With startling suddenness, the lights in the display crawled rapidly together and then exploded outward. The display was now definitely three-dimensional, with lights of all colors intermingled, and the string lights of warp lines had vanished.

“This is the actual distribution of stars in normal space. Normally, we never think about it, nor do we need to. But you will note that the two bright white lights are now almost touching. In point of fact, Borden and ZQ-147 are only 2.21 light-years apart.

“The plan is for a joint Terran Republic/Pan-Sentient Union expedition from ZQ-147 to journey to Borden through normal space—”

“Through normal space?” someone blurted.

“—carrying one of a pair of Kasugawa generators,” Trevayne continued. “On arrival, an artificial warp line will be opened between the two systems, and Fleet Admiral Li will lead a fleet of supermonitors through it, carrying another Kasugawa generator that can be used to enlarge the mass capacity of existing warp points, thus allowing transit by the devastators. They will be able to liberate all of the Arm short of Bellerophon itself, which will then be isolated and subject to attack through four warp points, not just one.”

“But Admiral,” McFarland ventured in the Aussie-descended accent of Aotearoa, “even if it’s only 2.21 light-years, that’s one bloody hell of an ‘only’! I mean, across normal space…” He shook his head, clearly having trouble coming to terms with such an unheard-of idea.

“That’s where my final bit of technical background comes into play. And this is one which, unlike the others, will come as news to almost everyone here.” Trevayne accompanied the heavily stressed almost with another attempt at a stern look in Li Magda’s direction, with no greater success than the previous one. “Dr. Kasugawa and Admiral Desai are even now in the process of testing experimental prototypes of an improved version of the Desai drive—the Desai prime drive, as they’re calling it. Theory predicts that it will be able to instantaneously impart a velocity of 0.85 c, as compared to the 0.50 c of the Desai drive. At this velocity, a significant time-dilation advantage comes into play. The voyage should take only 1.37 subjective years.”

“But from the standpoint of an outside observer?” Zhaairnow queried.

“Two point six standard Terran years,” Trevayne stated bluntly. “As Fleet Admiral Li pointed out, this is just as well, as her fleet of devastators is going to be a long time abuilding. There are, of course, other problems to be overcome, such as shielding for the crew at such velocities, but Dr. Kasugawa and Admiral Desai are confident that these are solvable. In short, this gives us a war-winning strategy—an alternative to an endless bloody stalemate here at the Astria/Bellerophon warp connection.” Stunned silence met his summation. “No questions? Well, then—dismissed,” he concluded with a smile.

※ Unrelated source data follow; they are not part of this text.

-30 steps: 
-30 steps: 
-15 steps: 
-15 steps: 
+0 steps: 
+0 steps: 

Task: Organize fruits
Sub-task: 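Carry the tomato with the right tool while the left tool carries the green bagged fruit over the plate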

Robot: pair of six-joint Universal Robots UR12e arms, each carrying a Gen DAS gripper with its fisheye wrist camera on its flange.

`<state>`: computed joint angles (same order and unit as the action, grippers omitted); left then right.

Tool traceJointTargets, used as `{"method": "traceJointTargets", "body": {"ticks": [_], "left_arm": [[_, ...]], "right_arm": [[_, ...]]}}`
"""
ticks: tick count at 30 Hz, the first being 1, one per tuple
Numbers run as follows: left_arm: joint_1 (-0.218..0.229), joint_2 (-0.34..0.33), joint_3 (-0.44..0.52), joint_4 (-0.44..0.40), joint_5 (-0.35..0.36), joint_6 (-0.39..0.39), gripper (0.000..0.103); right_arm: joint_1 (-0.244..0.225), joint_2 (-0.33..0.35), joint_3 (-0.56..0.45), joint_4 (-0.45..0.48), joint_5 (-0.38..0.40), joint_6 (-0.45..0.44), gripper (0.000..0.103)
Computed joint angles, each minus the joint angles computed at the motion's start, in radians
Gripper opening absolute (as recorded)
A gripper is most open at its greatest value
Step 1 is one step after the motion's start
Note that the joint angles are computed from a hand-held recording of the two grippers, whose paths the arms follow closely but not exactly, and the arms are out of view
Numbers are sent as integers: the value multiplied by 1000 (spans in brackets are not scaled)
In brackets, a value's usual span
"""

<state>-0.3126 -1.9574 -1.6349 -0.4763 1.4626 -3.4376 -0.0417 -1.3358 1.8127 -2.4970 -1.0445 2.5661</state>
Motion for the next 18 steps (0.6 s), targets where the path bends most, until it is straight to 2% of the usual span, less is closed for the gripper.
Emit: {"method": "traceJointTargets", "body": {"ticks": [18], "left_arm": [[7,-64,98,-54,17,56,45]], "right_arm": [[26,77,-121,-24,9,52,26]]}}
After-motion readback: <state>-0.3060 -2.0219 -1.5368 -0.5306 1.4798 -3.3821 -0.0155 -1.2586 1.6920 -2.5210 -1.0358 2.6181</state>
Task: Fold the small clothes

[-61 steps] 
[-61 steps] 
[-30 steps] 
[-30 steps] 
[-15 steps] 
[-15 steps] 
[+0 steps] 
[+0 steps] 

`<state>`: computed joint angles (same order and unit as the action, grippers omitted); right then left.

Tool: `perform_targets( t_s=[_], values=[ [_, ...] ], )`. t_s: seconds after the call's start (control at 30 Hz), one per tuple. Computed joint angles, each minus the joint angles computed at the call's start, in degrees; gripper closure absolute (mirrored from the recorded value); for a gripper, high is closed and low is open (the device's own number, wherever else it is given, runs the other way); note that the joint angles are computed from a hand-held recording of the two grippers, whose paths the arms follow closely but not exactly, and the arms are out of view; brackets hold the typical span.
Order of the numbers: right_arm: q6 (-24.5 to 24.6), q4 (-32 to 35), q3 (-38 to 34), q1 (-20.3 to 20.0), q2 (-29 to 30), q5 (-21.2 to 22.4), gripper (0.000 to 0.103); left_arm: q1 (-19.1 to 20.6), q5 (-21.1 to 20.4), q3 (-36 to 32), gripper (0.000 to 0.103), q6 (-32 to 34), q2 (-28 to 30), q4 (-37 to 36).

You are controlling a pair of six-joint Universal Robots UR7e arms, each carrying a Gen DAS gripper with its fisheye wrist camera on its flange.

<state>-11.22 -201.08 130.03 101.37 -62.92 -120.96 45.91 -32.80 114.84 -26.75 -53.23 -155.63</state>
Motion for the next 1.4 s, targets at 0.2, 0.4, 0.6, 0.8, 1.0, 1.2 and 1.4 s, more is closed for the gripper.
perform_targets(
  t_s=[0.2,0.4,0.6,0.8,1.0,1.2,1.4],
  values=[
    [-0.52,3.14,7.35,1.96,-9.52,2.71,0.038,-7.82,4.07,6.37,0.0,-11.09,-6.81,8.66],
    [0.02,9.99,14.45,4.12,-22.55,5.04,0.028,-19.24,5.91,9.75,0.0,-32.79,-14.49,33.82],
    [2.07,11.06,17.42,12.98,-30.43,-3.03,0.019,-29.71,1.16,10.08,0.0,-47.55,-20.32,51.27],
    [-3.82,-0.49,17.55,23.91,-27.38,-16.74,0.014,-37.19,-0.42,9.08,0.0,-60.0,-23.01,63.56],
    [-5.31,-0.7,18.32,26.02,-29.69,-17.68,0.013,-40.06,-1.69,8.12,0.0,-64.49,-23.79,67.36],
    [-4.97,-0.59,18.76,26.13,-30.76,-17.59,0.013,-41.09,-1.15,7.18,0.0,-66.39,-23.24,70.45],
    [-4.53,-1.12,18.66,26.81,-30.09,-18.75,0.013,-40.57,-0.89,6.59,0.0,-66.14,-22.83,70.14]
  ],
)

As the gathering broke up, he found himself—not altogether by accident—

facing Li Magda. “Ah…Admiral Li, could you spare me a moment?”

“Of course, Admiral.”

“I was thinking…since you’re the senior Terran Republic commander here, and since the TRN is of course outside the interlocking command structure of the PSUN and the RFN, perhaps it would be useful for us to exchange a series of courtesy visits—simply to establish the closest possible professional rapport, you know.”

“It would also create a desirable impression on my personnel, Admiral,” she agreed with great seriousness. “Especially given…well, your history in relation to my family.”

“Excellent point! Well, then, I’ll have Commander Hagen set it up. He’s acting as my glorified secretary, you see. And…I’ll look forward to it.”

“As will I, Admiral.”

As he turned away, Trevayne noted that the room hadn’t emptied quite as quickly as he might have expected. In fact, it almost seemed as thought people were dawdling, surreptitiously watching him and Li Magda. He wondered why.